Au-delà du milieu artistique
Selon Hugo Latulippe, les artistes sont particulièrement sensibles aux enjeux environnementaux, et plusieurs ressentent le besoin de jouer un rôle par rapport aux réalités écologiques de notre époque. Le cinéaste souligne toutefois qu’il « ne faut pas faire reposer cette responsabilité sur les artistes ». Il rappelle que ceux-ci sont déjà affectés par le sous-financement, comme la réduction des budgets et l’absence d’indexation, c’est-à-dire que ces montants n’évoluent pas en fonction de l’augmentation des coûts.
La carboneutralité ajoute aussi des coûts supplémentaires à la production de l’artiste. M. Latulippe opte pour que le « problème » soit évalué « du point de vue structurel du financement des institutions [culturelles] » plutôt qu’en mettant la pression sur l’artiste. Selon lui, un meilleur financement serait nécessaire pour donner envie aux artistes de faire davantage de productions carboneutres.

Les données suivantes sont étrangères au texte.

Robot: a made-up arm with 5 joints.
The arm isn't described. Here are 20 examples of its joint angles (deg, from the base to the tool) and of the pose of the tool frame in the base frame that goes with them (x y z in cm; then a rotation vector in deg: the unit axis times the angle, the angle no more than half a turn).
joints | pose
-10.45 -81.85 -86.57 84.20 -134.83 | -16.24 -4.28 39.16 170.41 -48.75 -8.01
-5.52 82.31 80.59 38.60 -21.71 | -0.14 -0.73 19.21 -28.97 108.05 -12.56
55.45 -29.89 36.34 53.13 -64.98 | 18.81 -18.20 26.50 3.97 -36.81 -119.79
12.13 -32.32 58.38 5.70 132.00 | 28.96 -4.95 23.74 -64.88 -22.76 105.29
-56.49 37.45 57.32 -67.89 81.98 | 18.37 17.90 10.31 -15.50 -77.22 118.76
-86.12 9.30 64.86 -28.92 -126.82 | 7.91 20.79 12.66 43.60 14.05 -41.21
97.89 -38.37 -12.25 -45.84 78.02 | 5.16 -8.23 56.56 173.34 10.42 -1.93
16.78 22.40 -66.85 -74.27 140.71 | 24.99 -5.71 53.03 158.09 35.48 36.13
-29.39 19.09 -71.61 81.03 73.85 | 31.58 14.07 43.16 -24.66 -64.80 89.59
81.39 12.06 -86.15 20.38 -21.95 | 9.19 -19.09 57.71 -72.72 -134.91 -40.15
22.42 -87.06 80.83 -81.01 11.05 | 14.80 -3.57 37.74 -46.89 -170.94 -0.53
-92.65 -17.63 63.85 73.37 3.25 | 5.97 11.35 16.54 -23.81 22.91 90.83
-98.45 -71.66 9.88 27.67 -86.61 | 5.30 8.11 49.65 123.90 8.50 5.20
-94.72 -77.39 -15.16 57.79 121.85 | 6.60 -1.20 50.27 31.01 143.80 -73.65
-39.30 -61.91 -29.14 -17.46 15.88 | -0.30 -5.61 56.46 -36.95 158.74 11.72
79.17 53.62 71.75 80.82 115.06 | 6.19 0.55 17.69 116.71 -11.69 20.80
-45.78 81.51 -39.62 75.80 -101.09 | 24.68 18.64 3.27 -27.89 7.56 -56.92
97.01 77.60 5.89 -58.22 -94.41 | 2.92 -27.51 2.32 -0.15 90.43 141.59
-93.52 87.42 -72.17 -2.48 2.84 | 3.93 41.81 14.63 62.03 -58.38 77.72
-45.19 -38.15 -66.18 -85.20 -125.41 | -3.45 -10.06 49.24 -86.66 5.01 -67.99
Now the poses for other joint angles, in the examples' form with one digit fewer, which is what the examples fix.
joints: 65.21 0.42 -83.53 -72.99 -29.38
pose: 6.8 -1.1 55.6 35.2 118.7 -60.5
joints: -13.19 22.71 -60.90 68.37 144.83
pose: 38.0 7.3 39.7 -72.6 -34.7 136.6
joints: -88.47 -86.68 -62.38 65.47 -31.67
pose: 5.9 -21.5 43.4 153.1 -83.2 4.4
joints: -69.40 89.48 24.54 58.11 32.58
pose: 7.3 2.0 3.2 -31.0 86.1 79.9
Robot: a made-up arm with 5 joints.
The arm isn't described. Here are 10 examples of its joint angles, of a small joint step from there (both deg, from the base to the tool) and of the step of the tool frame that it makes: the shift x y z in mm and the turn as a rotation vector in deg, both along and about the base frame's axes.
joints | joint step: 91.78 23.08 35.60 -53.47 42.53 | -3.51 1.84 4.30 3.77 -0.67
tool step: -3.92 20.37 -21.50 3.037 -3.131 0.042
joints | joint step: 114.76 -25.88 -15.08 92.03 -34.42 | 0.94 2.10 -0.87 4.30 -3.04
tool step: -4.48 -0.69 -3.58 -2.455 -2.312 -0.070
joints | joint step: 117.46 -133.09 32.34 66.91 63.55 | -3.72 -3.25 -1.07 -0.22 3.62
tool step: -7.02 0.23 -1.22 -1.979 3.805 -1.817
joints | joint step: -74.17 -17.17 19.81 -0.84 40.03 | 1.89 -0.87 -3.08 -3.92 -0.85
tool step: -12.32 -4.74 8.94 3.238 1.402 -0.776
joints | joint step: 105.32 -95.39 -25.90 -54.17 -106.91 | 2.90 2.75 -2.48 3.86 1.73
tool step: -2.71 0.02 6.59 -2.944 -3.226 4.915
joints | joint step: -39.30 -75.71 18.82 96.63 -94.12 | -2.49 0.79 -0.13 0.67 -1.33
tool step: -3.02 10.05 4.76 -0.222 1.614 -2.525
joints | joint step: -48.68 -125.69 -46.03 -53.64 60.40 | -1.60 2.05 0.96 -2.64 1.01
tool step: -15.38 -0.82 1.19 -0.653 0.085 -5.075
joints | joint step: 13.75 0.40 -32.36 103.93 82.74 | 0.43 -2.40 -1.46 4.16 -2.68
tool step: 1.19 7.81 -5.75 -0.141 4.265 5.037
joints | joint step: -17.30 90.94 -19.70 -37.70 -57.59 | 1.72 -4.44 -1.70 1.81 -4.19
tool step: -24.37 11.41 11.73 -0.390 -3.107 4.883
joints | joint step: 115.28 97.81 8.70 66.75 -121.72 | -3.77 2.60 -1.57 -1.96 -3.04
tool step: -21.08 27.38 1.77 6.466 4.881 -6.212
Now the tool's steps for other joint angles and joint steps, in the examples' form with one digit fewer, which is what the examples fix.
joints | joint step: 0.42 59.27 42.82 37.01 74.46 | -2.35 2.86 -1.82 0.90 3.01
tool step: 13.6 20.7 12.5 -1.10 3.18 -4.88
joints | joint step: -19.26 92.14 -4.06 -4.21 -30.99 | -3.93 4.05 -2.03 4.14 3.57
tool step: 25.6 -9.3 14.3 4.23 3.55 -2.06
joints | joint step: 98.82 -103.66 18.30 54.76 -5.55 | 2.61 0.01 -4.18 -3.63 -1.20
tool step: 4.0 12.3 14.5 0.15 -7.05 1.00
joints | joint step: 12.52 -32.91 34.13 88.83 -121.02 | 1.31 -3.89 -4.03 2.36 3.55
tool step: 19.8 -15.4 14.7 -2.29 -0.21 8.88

Si l’artiste doit reconnaître son rôle dans la chaîne de production, Gisèle Trudel croit que l’on doit « sortir de l’approche moralisante ». La professeure estime qu’aucune pratique artistique n’est exempte d’un impact écologique nuisible. Il ne doit pas y avoir de règle ni d’unique façon de faire les choses, soutient-elle. Cette réalité n’est toutefois pas unique à l’artiste, nuance la professeure, puisque « l’artiste est aussi un citoyen ».
La professeure rappelle que plusieurs secteurs sont beaucoup plus nuisibles à l’environnement. Selon elle, la solution quant aux enjeux climatiques se trouve par un « enchevêtrement entre plusieurs acteurs » dont le rôle initial devrait revenir au gouvernement.